(Task requirements): Pull out every line in the data that has the string "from" in it.

(Saved entries):
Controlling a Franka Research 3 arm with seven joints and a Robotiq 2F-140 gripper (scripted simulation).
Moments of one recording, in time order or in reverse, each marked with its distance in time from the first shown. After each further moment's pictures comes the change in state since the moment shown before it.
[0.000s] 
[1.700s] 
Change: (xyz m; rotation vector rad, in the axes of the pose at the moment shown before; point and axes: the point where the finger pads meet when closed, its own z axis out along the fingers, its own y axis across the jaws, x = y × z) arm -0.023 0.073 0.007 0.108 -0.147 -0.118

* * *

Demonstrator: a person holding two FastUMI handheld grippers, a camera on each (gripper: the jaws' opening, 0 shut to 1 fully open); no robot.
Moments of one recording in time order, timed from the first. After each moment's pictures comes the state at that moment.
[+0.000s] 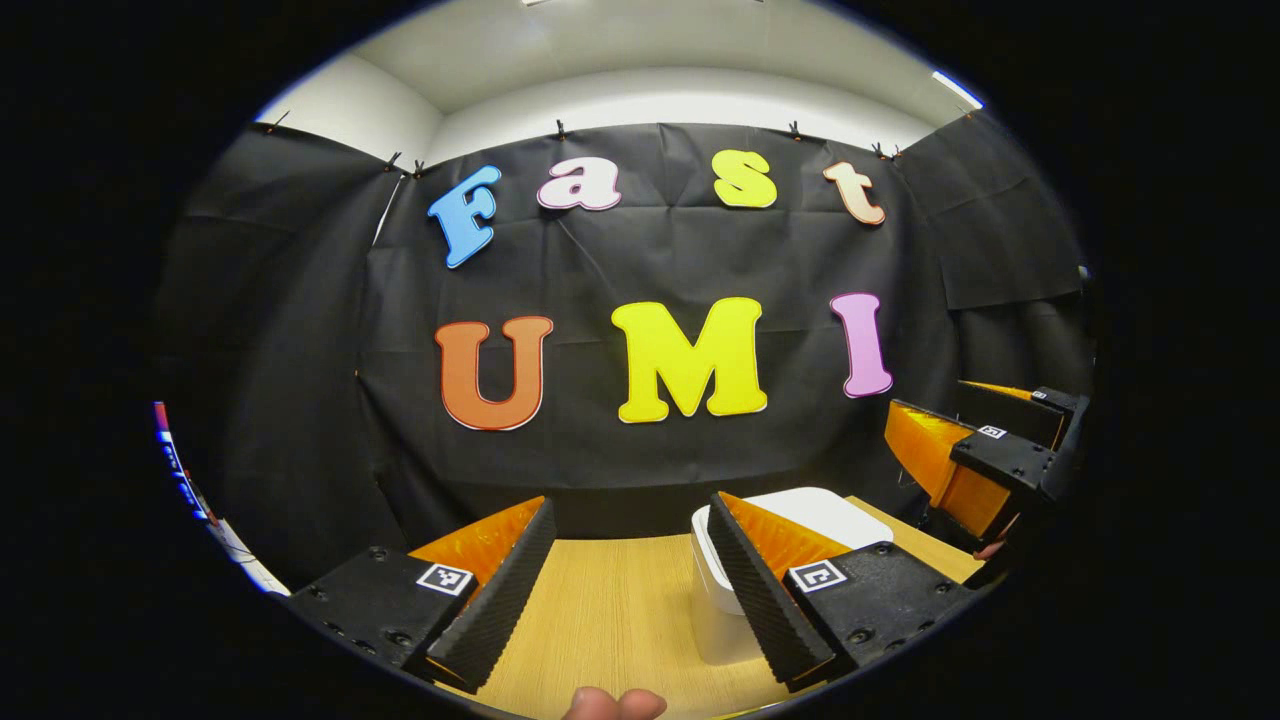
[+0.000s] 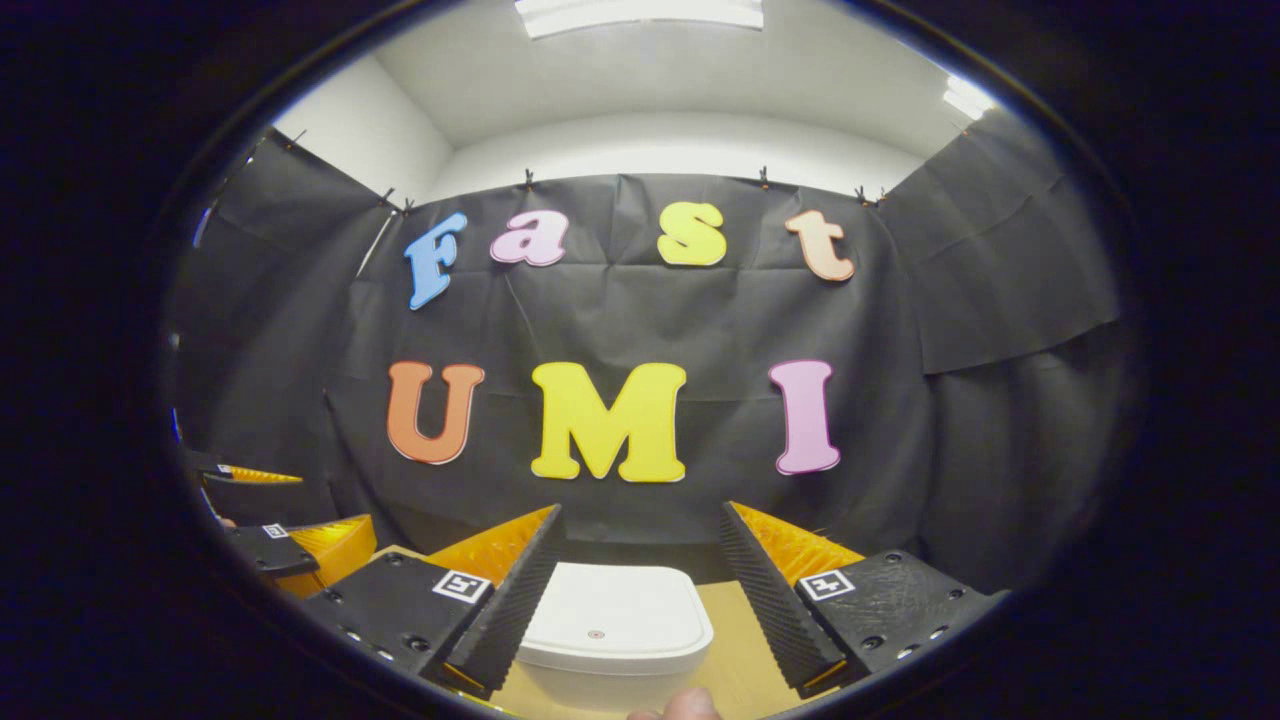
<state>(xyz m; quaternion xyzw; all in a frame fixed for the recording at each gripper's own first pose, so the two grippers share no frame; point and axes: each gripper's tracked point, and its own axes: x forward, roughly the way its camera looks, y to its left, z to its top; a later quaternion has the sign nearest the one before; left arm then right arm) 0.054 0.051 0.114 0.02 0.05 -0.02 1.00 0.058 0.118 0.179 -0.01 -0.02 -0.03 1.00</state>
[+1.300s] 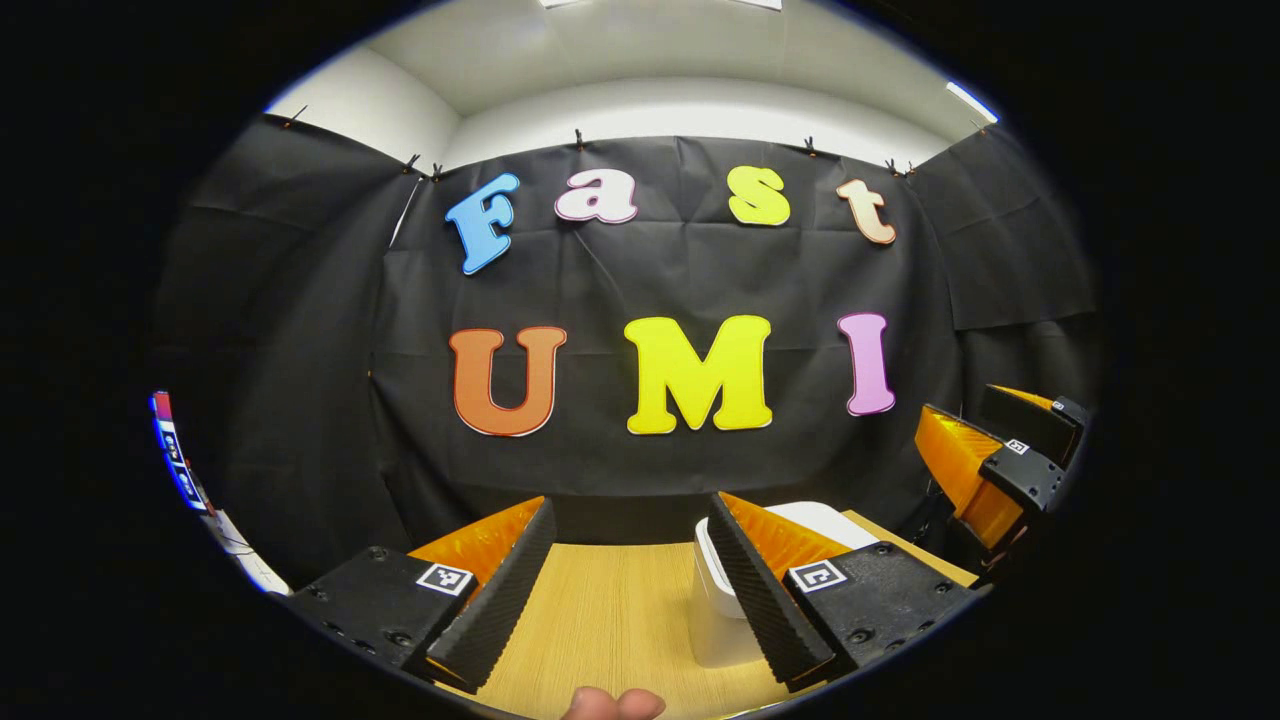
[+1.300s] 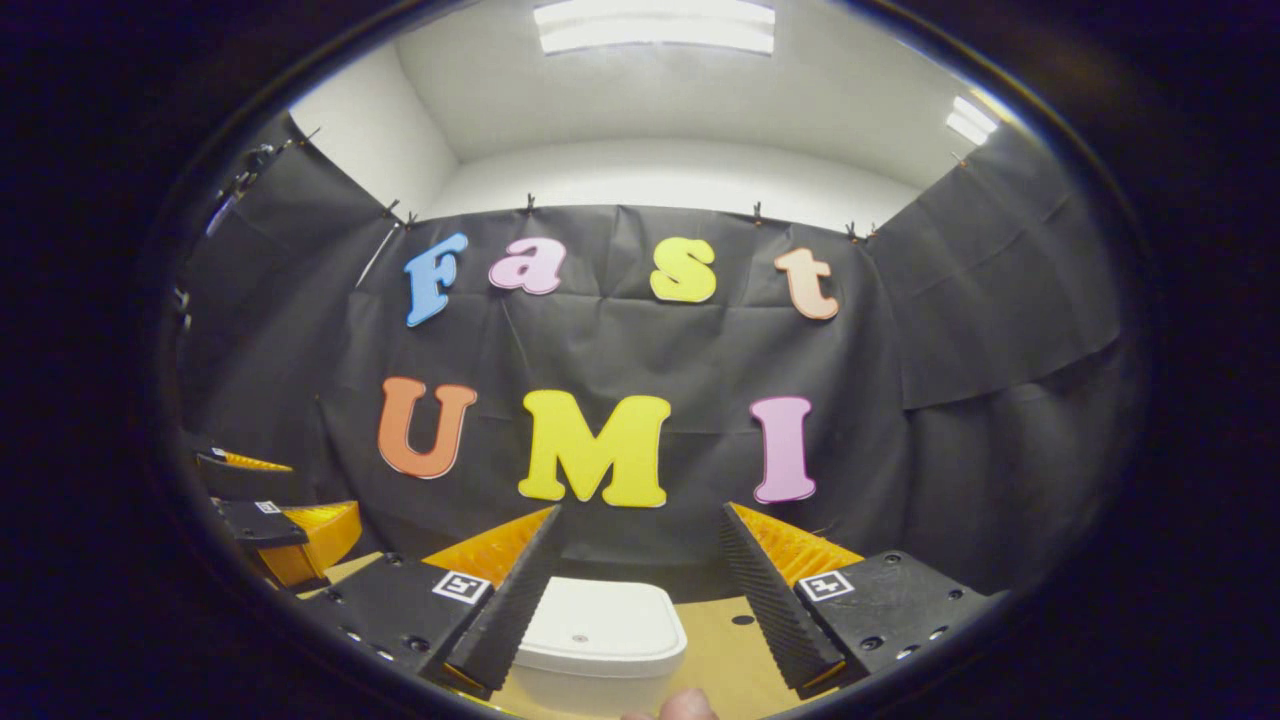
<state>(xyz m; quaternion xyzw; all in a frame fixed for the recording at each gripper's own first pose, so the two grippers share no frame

(Exercise response):
Moments of one recording, in time order or in reverse, each marked with its distance in time from the first shown. After each further moment's pictures comes the change in state since the moment shown before it.
Moments of one recording in time order, timed from the first. After each moment's pictures comes the state at that moment.

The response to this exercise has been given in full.